Von der Dampfbierbrauerei aus Zwiesel im bayerischen Wald kommt mein nächstes Testbier. Ich verkoste heute das Peffer Hell, welches den Namen der Eigentümerfamilie Pfeffer trägt. Es wurde bereits in den 20er Jahren das erste Mal vom damaligen Brauereichef Josef Pfeffer eingebraut und wird noch heute nach dessen Originalrezept gebraut. Der Alkoholgehalt beträgt 4,9%.

Zur Optik: Ein goldenes, klar filtriertes Bier. Es hat einen schönen weißen Schaum.

Zum Geruch: Es riecht getreidig frisch und etwas leicht würzig. Dazu kommt etwas Honig.

Zum Geschmack: Ich habe ein wirklich frisches Bier mit einer gewissen Note bei der ich im ersten Eindruck ein wenig an Waldhonig denken würde.

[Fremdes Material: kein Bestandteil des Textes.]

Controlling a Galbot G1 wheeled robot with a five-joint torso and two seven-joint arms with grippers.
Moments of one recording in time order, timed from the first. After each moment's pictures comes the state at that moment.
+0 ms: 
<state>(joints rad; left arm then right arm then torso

Im abgang ist es ein wenig schlank. Auch im weiteren Trinkverlauf wird es im Mundgefühl sehr frisch mit einem leichten süßlichen Touch, der sich auch im Nachgang niederschlägt.

Zum Fazit: Es ist ein sehr frisches gut trinkbares Helles mit schöner Malzsüße. Es könnte aber noch etwas würziger sein, dann wäre es noch besser. So vergebe ich hier 4 Sterne für das Pfeffer Hell.